Question

What is the difference between odd functions and even functions?

Answer 1

@ranga

Answer 2

"Even functions are symmetrical, while odd functions are not. If a function is raised to an odd power, it will be an odd function, and if it is raised to and even power, it will be an even function. Therefore, x^3 is asymmetrical, and x^4 is symmetrical."

That is what I have right now as my answer, is it close to what it should be?

Answer 3

It is pretty good so far except that x^3 is also symmetric -- but it is symmetric about the origin. x^4 is symmetric with respect to the y-axis.

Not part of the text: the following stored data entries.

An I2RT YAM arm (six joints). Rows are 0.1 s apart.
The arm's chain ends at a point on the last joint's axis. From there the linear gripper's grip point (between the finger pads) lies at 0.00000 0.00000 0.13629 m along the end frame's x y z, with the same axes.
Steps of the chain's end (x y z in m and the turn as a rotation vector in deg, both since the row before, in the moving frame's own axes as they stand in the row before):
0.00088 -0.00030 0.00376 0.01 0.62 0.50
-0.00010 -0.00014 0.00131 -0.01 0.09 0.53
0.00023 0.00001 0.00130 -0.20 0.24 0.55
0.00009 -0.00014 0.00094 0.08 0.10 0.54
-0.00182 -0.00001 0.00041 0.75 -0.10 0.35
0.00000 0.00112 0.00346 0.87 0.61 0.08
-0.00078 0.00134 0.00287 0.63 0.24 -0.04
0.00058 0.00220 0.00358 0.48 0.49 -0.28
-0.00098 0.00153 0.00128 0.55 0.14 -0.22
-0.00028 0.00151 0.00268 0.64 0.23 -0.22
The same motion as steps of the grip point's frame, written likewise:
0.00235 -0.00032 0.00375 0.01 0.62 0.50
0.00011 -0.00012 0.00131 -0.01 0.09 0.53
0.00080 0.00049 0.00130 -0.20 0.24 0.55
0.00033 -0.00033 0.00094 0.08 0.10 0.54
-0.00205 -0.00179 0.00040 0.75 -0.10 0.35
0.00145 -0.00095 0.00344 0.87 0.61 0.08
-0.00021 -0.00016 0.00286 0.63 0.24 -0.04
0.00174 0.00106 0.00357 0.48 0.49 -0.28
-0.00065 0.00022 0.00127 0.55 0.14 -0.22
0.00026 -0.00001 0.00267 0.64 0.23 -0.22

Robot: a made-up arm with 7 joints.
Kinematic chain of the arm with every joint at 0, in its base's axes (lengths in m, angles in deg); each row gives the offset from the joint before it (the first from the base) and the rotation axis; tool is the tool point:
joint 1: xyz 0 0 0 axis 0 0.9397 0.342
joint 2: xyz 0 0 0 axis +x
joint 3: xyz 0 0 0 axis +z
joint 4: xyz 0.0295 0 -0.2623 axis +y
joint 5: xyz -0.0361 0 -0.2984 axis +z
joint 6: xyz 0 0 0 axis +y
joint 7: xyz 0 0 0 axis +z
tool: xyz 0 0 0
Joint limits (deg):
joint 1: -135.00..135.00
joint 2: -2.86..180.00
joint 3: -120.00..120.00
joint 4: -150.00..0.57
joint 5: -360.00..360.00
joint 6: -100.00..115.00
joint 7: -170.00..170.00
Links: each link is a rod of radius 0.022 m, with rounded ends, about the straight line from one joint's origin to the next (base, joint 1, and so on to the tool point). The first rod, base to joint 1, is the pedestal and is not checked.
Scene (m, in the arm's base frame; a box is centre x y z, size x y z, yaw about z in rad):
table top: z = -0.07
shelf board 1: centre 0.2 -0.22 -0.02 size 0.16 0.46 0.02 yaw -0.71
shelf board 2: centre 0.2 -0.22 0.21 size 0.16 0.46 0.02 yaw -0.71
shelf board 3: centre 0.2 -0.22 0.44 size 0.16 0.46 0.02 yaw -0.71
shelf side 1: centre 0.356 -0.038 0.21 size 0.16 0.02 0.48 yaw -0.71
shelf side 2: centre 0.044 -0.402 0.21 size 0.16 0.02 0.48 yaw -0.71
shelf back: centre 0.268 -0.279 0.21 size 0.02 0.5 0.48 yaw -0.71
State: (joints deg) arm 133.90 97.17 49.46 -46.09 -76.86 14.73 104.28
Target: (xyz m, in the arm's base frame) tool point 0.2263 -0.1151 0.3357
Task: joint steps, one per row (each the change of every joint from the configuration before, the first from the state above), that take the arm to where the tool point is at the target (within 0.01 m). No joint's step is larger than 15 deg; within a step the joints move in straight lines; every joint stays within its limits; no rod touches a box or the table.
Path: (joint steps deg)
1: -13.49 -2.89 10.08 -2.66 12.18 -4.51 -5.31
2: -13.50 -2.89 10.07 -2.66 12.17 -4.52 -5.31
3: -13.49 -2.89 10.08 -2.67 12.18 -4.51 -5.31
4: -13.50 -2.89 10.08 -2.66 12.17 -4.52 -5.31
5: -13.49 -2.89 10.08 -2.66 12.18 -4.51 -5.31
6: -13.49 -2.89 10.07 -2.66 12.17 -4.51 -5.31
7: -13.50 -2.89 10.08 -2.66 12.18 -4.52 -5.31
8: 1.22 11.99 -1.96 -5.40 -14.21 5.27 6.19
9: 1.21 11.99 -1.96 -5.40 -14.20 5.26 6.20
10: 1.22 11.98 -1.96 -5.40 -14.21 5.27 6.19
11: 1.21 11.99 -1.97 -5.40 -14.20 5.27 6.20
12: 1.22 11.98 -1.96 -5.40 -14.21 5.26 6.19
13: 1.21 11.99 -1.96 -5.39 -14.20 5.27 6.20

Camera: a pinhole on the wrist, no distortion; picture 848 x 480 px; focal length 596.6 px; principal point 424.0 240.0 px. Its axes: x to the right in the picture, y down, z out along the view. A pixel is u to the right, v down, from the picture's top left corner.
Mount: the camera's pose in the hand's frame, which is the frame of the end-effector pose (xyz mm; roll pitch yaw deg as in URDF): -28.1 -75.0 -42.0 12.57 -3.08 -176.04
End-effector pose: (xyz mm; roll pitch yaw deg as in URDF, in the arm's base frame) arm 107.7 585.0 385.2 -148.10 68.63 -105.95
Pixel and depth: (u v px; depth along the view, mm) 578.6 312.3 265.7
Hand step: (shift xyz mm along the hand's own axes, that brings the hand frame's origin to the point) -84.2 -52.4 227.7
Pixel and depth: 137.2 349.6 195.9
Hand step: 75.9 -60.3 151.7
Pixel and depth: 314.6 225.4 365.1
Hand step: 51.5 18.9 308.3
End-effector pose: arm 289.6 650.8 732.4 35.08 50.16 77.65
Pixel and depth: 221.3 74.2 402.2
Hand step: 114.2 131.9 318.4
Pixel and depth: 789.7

In an even function, if you replace x with -x, you will get the same function. Therefore, the y-value will be the same whether x is, say +3 or -3 and therefore even functions are symmetric about the y-axis.

Answer 4

y = x^4
replace x with -x:
y = (-x)^4 = x^4 (same function as before)
so x = -1 and x = +1 will give the same y-value
x = -2 and x = +2 will give the same y-value.
Therefore, the function is symmetric about the y-axis.

y = x^3 is an odd function because replacing x with -x changes the function:
y = (-x)^3 = -x^3 which is different from y = x^3.
Since replacing x with -x changes the sign of the function it is an odd function.

There are also functions that neither even nor odd.
y = x^2 + 2x
replace x with -x
y = (-x)^2 + (2)(-x) = x^2 - 2x which is neither the original function nor the negative of the original function and so this is nether even nor odd function.

Answer 5

translating means moving the function around.
If I plot the function: y = x^2 it will be a parabola with the origin as the vertex.
If I plot y = x^2 + 3, this will also be a parabola but shifted UP along the y-axis by 3 units. This "shifting" is called translating.

y = (x - 5)^2 will shift the graph y = x^2 by 5 units to the RIGHT.